*The task*. Every line of the listing must be reproduced as it stands. Leave the images behind.

*Data provided*.

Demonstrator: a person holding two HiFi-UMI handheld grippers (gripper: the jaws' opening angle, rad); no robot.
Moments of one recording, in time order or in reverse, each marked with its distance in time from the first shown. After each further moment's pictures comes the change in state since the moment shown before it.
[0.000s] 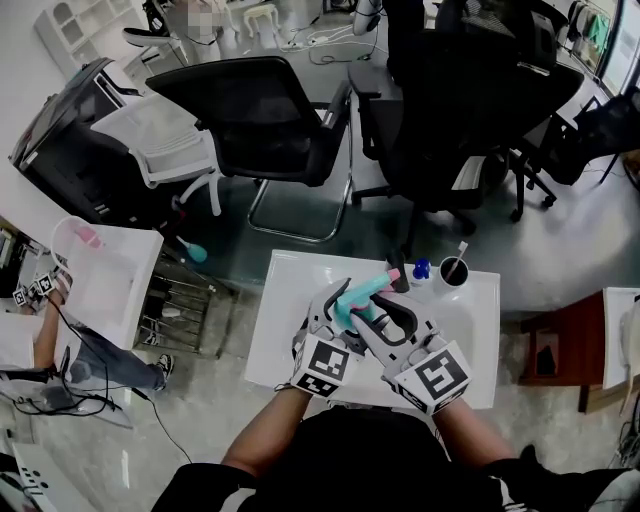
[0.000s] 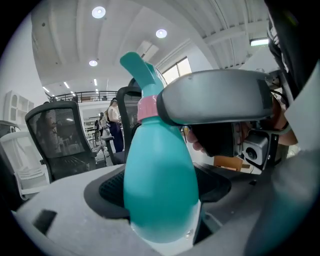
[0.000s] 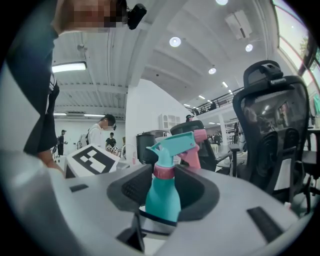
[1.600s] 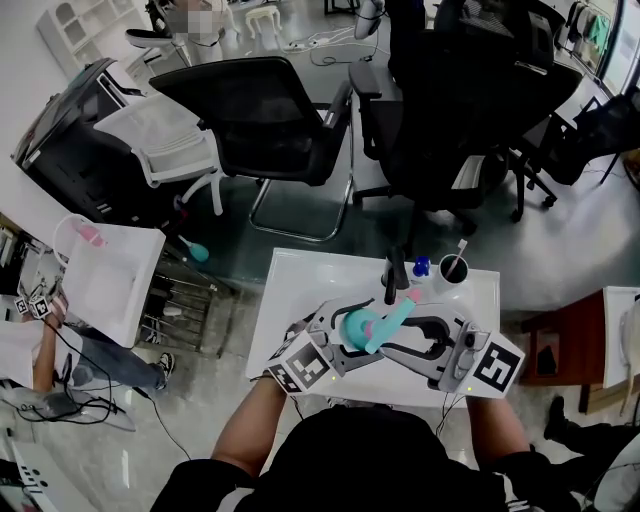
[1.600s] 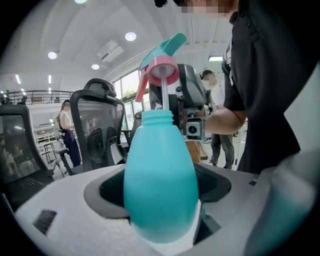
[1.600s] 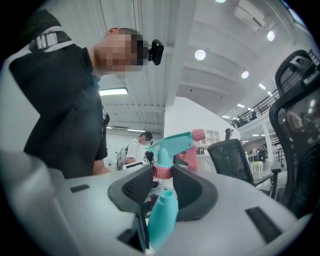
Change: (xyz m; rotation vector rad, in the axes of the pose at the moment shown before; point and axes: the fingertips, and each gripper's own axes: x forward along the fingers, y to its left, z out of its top) left arm -0.031 -0.066 0.004 0.191 -0.057 -0.497; right arm -0.064 0.037 0.040 -0.075 -0.160 0.470
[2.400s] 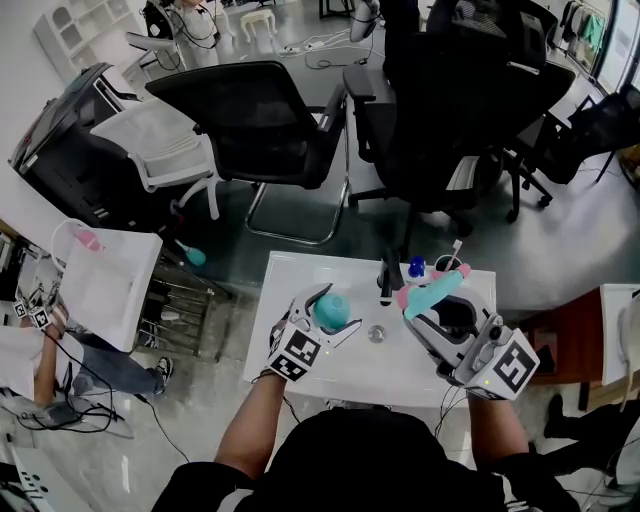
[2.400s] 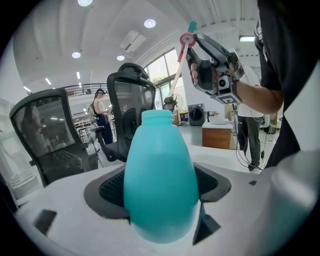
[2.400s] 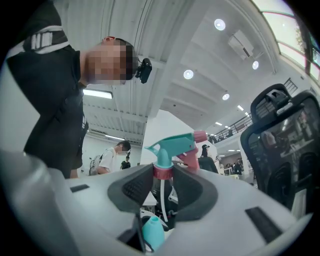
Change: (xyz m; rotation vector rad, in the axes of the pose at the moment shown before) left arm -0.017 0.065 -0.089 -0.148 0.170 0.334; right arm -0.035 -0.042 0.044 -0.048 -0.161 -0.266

*Response below*.
Demonstrator: a person holding two HiFi-UMI handheld grippers (gripper: the jaws' opening angle, rad); no robot.
Moments of one recording, in time order or in reverse, each marked with its distance in time from the first shown. After each further moment's pictures comes the change in state since the moment shown before it.
[0.000s] 
[0.000s] 
[0.000s] 
[1.600s] 
[1.600s] 
[1.600s] 
Change: (xyz m; rotation vector rad, in the axes of the pose at the moment shown before; point and axes: the fingertips, and each gripper's own axes: x forward along the fingers, y to its left, z out of its top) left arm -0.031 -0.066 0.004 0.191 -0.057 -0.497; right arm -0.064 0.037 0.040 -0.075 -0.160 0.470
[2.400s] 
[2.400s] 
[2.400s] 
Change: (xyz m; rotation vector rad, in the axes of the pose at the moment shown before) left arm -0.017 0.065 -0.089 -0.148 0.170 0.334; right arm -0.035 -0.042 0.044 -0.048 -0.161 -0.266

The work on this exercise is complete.